Loss of mural cells leads to wall degeneration, aneurysm growth, and eventual rupture in a rat aneurysm model

Abstract

Background and purpose: The biological mechanisms predisposing intracranial saccular aneurysms to growth and rupture are not yet fully understood. Mural cell loss is a histological hallmark of ruptured cerebral aneurysms. It remains unclear whether mural cell loss predisposes to aneurysm growth and eventual rupture.

Methods: Sodium dodecyl sulfate decellularized and nondecellularized saccular aneurysm from syngeneic thoracic aortas were transplanted to the abdominal aorta of Wistar rats. Aneurysm patency and growth was followed up for 1 month with contrast-enhanced serial magnetic resonance angiographies. Endoscopy and histology of the aneurysms were used to assess the role of periadventitial environment, aneurysm wall, and thrombus remodeling.

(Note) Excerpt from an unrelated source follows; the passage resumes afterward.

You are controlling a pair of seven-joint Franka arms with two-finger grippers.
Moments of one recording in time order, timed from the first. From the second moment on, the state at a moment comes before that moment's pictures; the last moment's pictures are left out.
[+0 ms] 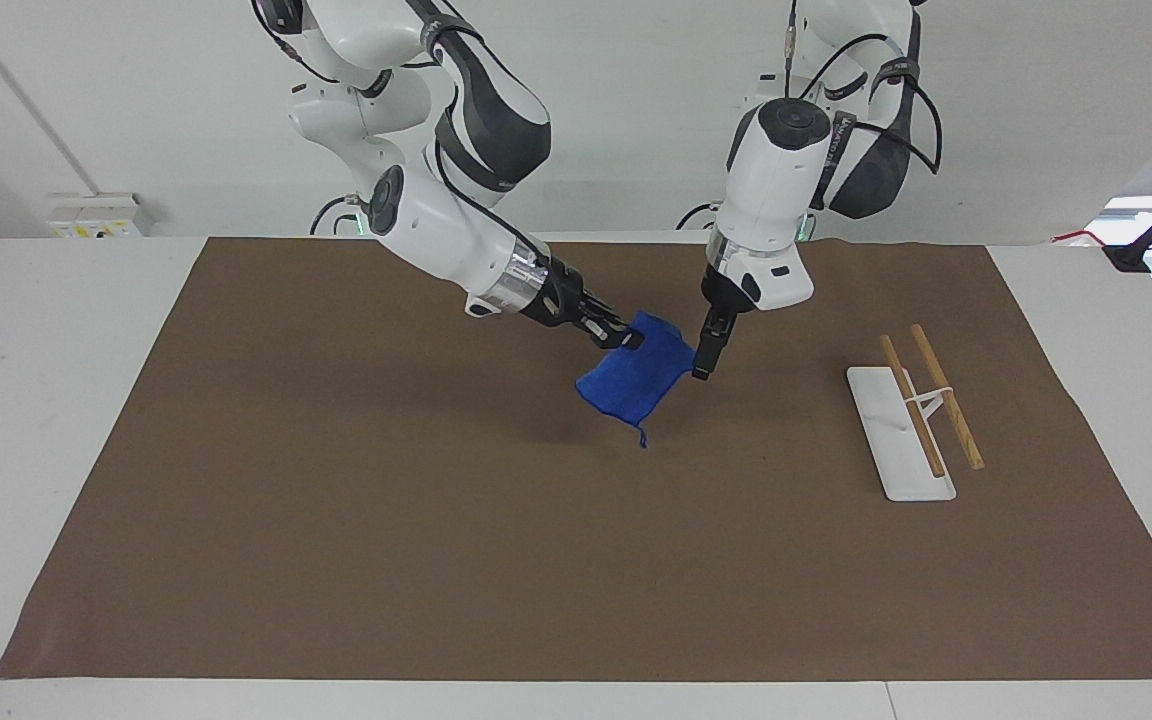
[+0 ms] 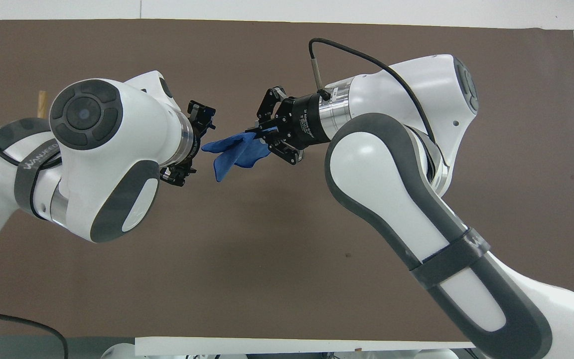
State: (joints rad) left arm -0.48 0.08 -0.11 -1.87 -0.02 2.07 -1.61; right arm 0.27 0.25 0.23 -1.72 0.88 2.21 1.12
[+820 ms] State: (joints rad) left arm -0.49 0.10 -0.10 -1.87 -0.02 2.10 -1.61; right arm 0.27 0.25 0.23 -1.73 0.88 2.23 1.12
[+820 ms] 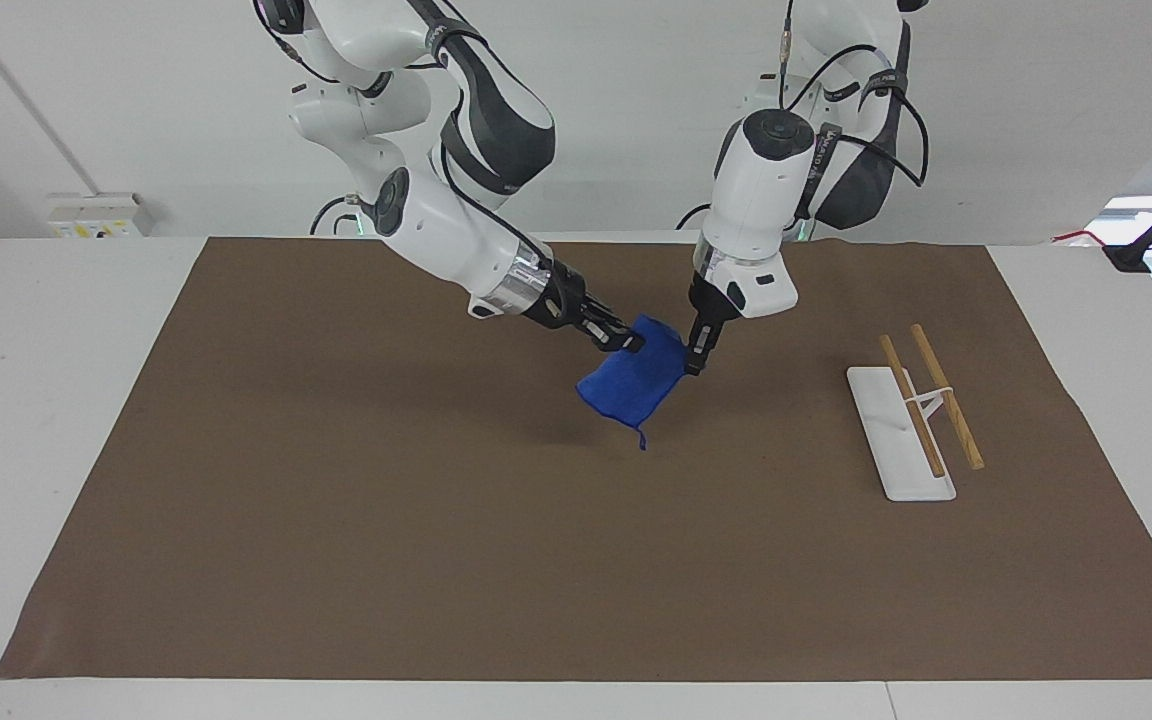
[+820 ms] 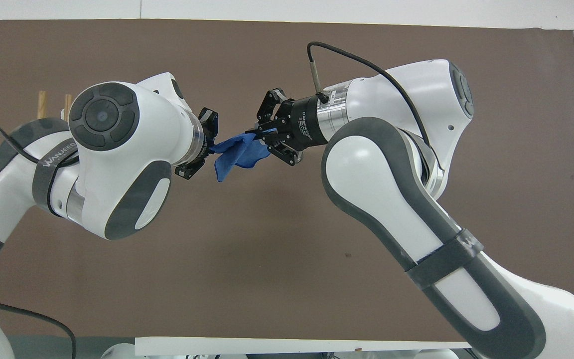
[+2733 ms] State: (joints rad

Results: Nondecellularized aneurysms (n=12) showed a linear course of thrombosis and remained stable. Decellularized aneurysms (n=12) exhibited a heterogeneous pattern of thrombosis, thrombus recanalization, and growth. Three of the growing aneurysms (n=5) ruptured during the observation period. Growing and ruptured aneurysms demonstrated marked adventitial fibrosis and inflammation, complete wall disruption, and increased neutrophil accumulation in unorganized intraluminal thrombus.

Conclusions: In the presented experimental setting, complete loss of mural cells acts as a driving force for aneurysm growth and rupture. The findings suggest that aneurysms missing mural cells are incapable to organize a luminal thrombus, leading to recanalization, increased inflammatory reaction, severe wall degeneration, and eventual rupture.

Keywords: aneurysm rupture; degeneration; inflammation; intracranial aneurysm; smooth muscle cells; thrombosis.